Go through the entries below and print, exactly, the lines starting at the one with "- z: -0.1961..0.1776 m" and ending at the one with "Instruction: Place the", keeping both ends and no others.

**INFORMATION GIVEN**
★ ★ ★ ★ ★

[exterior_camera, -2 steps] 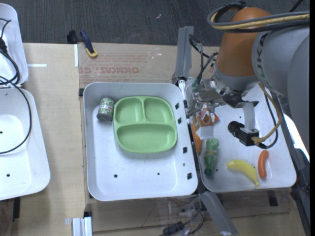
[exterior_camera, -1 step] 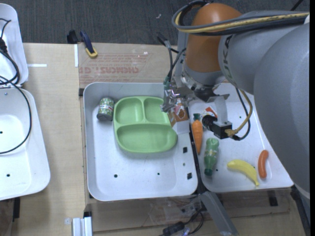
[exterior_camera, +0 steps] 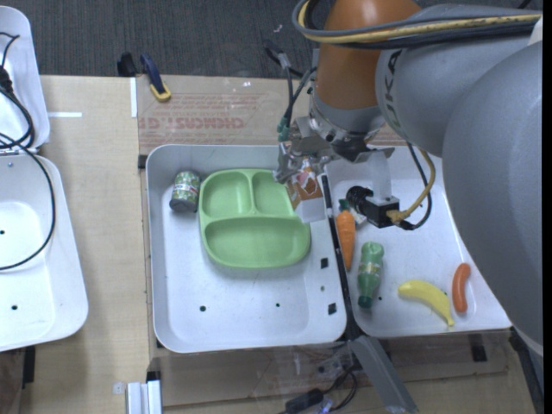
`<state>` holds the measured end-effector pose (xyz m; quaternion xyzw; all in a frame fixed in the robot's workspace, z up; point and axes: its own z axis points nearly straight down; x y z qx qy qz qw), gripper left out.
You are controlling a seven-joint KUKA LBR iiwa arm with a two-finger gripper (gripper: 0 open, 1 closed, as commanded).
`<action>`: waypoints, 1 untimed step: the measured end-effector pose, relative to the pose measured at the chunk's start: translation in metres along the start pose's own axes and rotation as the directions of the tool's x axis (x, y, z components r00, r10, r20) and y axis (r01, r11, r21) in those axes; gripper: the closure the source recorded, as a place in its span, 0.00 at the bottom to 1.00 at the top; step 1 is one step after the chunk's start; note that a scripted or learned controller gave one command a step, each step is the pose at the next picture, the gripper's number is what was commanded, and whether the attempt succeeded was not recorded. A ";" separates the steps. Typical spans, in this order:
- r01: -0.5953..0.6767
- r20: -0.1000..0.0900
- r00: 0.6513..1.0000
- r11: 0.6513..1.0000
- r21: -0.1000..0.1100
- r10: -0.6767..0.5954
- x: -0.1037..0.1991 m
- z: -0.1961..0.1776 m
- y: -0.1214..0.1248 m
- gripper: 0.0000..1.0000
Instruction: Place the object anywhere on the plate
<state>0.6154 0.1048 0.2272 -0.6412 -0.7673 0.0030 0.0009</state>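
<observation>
A green divided plate [exterior_camera: 250, 222] lies in the left bin [exterior_camera: 233, 317]. My gripper [exterior_camera: 299, 172] hangs over the plate's right rim, near the wall between the two bins. Its fingers are shut on a small orange-brown packet [exterior_camera: 307, 185], which hangs tilted just above the plate's upper right compartment. The arm's orange band and grey body hide the back of the right bin.
A small green can [exterior_camera: 184, 190] lies left of the plate. The right bin [exterior_camera: 483, 317] holds a carrot [exterior_camera: 345, 231], a green bottle [exterior_camera: 369, 272], a banana [exterior_camera: 427, 300] and a red sausage [exterior_camera: 461, 287]. A black cable fitting [exterior_camera: 373, 206] hangs beside the carrot.
</observation>
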 end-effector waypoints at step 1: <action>0.000 0.000 1.000 1.000 0.000 0.000 0.000 0.000 0.000 0.00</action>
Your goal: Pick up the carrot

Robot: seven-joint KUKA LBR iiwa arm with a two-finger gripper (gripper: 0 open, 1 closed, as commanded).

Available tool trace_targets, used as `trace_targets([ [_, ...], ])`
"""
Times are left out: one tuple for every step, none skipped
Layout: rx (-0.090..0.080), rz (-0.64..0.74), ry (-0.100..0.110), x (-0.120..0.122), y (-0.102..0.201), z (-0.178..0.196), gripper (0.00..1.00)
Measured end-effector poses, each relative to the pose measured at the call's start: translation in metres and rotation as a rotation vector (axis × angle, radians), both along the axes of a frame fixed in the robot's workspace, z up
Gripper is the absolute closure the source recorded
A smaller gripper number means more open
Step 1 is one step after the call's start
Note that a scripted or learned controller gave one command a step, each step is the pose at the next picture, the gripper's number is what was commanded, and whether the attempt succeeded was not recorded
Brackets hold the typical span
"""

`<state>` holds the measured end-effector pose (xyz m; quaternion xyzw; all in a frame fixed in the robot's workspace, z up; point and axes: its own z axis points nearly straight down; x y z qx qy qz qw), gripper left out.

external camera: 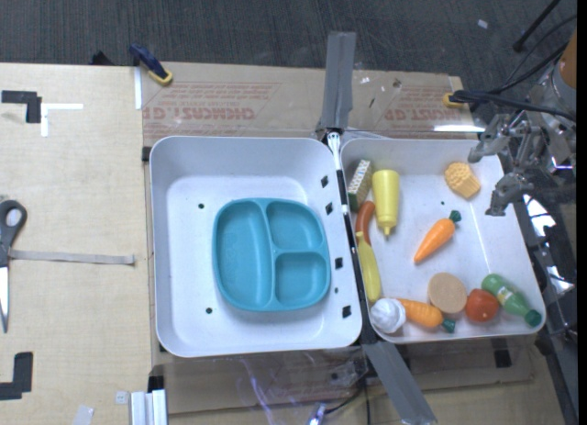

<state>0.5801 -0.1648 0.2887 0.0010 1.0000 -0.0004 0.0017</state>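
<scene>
An orange carrot (435, 238) with a green top lies at a slant in the middle of the right bin (477, 230). A second, smaller carrot (426, 313) rests near that bin's front wall, beside a white garlic bulb (387, 315). My gripper (489, 179) hangs over the right bin's far right side, up and to the right of the middle carrot and well apart from it. Its fingers stand open with nothing between them.
The right bin also holds a yellow bottle (386, 197), a waffle-like piece (462, 180), a tan disc (447, 292), a tomato (481, 306), a green bottle (512, 296), a banana (369, 269) and a red chili (365, 218). A blue divided plate (272, 254) sits in the left bin (174, 230).
</scene>
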Motion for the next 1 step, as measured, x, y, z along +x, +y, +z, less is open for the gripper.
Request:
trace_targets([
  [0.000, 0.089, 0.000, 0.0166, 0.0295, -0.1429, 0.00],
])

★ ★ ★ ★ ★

**ANSWER TO THIS PROBLEM**
- z: -0.1961..0.1776 m
- y: -0.1214..0.1248 m
- gripper: 0.0000..1.0000
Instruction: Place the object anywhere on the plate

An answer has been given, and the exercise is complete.